Sabah mis gibi kokular ile gözümü açtım. Ama karşımda tek göz görmem ile çığlık attım. Ben bağırınca abim aniden doğruldu. Tabi ben de üzerinde olduğum için yere yapışmıştım.
Sırtımı hissetmiyordum. Lan bi parke döşeyin artık. Belki düşeceğiz! "Deniz!" dedi yukarıda ki mal!
Daha gözünü açamamış beni arıyordu. "Burdayım!" dedim. Hemen bana baktı ve gözlerini irice açtı.
"Yerde ne işin olduğunu sormam gerekiyor?" dedi gülerek. Dur sen, şimdi nasıl somurtacaksın.
"Beni yere attın ve sayende sırtımı hissetmiyorum." dedim ve dikkatlice kalktım. Sanki derilerim yırtılıyor gibi hissediyordum. Bu kadar sakarlık fazla!
Hemen yataktan indip yanıma geldi. Beni kucağına aldı ve dizine oturttu. "Çok acıyor mu?" Sadece başımı salladım. Beni yüz üstü yatırdı ve sırtımı açtı.
"Deniz! Bir şey diyeceğim, ama kızma." dedi. Aha gitti sırtım.
"Söyle." dedim.
"Sırtın biraz kötü." dedi. Elim ile ona vurmaya çalıştım. Ama ellerimi tuttu. "Dur bi ya! Bekle sen burada ben krem alıp geliyorum." dedi. Bir sey dememi beklemeden aşağı indi.
Ben yatakta öylece yatarken elinde krem ile içeri girdi. Hemen eline biraz sürdü ve sırtıma sürmeye başladı. Soğuk olduğu için biraz ürpermiştim. "Acıttım mı?" dedi elini çekerek.

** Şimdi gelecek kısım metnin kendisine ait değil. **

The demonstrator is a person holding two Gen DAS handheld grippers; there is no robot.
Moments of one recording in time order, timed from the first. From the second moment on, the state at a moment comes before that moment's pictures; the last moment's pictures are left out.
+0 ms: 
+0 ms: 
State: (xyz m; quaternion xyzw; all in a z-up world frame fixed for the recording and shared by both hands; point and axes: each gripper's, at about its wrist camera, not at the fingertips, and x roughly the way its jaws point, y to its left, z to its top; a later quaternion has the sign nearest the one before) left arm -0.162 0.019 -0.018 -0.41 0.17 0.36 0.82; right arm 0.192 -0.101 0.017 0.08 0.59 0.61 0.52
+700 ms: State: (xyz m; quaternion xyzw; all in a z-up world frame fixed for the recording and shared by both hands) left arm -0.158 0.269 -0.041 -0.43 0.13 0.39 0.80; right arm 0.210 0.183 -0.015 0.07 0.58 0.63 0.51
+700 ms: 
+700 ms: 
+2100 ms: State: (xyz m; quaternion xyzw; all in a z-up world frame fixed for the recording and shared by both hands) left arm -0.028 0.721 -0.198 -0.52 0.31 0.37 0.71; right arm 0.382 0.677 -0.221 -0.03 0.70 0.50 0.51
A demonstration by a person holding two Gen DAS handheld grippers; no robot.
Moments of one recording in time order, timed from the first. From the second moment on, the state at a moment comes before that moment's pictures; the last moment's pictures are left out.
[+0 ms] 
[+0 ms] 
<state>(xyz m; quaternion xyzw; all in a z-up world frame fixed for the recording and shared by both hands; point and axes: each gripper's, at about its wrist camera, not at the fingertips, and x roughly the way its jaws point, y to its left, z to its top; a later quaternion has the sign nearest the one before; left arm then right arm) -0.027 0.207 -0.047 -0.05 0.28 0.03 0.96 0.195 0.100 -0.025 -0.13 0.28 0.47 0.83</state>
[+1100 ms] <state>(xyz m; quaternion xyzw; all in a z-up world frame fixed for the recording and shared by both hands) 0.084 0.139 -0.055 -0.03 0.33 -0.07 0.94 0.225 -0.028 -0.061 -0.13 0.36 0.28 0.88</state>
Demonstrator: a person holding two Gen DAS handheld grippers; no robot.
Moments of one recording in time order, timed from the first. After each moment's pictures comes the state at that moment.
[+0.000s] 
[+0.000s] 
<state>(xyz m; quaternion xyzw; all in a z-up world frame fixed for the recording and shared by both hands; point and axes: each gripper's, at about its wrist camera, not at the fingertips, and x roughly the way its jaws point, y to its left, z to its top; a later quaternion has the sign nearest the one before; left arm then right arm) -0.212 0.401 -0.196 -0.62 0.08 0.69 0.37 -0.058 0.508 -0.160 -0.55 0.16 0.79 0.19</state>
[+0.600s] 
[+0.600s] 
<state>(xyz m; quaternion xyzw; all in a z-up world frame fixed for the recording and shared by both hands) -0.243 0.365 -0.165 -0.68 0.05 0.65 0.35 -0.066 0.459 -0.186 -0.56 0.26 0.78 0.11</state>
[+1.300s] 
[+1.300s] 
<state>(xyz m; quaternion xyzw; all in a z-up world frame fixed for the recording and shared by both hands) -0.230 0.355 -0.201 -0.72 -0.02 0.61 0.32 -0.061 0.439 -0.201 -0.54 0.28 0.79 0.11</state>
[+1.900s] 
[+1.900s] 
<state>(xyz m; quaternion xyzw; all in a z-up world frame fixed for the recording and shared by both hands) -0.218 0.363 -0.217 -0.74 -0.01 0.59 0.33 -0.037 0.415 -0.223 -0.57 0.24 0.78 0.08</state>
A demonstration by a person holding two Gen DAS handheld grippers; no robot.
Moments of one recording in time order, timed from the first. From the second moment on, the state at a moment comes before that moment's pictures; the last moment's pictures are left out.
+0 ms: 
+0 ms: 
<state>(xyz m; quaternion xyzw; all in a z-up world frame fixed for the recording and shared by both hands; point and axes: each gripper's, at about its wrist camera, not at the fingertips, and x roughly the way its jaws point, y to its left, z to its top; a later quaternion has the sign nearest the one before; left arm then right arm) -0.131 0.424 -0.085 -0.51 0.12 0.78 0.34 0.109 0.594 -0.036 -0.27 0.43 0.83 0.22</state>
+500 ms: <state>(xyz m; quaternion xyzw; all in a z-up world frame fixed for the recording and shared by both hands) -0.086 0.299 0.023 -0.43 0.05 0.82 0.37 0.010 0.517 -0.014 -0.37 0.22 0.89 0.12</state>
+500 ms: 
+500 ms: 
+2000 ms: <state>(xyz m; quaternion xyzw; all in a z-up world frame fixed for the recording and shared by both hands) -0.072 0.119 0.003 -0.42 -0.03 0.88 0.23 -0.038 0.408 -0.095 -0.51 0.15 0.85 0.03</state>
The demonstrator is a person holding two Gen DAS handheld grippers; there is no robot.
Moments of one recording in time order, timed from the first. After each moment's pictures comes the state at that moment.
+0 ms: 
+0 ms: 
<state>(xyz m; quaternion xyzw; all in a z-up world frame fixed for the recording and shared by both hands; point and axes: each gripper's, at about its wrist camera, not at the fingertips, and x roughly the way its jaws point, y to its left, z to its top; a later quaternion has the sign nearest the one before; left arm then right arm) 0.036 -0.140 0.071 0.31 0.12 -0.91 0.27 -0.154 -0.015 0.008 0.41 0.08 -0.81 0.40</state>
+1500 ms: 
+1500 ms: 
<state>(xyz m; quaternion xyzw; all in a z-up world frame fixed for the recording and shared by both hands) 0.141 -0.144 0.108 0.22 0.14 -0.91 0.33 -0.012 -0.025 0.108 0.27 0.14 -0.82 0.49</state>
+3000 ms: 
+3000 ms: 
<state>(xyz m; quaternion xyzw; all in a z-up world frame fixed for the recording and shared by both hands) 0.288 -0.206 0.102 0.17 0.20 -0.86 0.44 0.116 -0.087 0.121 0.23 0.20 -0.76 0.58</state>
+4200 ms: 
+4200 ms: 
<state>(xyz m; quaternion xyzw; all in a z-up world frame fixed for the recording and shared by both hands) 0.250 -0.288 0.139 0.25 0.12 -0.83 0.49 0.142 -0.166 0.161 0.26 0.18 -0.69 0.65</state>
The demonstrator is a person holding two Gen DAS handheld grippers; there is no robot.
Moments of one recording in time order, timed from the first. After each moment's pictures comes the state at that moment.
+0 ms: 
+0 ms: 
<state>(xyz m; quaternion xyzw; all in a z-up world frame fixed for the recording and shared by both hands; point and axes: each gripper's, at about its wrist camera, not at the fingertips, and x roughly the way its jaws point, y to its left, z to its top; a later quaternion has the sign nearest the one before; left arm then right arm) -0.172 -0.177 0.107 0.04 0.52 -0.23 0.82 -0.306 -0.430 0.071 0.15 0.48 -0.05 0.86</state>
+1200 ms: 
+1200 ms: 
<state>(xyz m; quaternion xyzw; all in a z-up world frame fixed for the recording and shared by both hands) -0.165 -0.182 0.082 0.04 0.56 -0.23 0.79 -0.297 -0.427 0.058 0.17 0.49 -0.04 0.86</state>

"Yok abi, soğuk geldi krem." dedim. Tekrar sürmeye başladı. O kadar yumuşak sürüyordu ki canımı hiç acıtmıyordu. Bana dokundukça içim bir tuhaf oluyordu.
"Seviyorsun ondan."
Hemde çok seviyordum. Kızlara hâlâ söylememiştim. Abim sürme işlemini bitirince elini çekti ve sırtımı kapattı.
"Ben çıkayım sen üzerini değiştir." dedi ve odadan çıktı. Yüzüme bakmamıştı. Yüzüme baksa pişman olacaktı. Ben bu çocuğu çok seviyorum.
Hemen üzerimi değiştirdim ve aşağı indim. Dedem ve babaannem hariç kimse yoktu. "Annemler nerede?" dedim.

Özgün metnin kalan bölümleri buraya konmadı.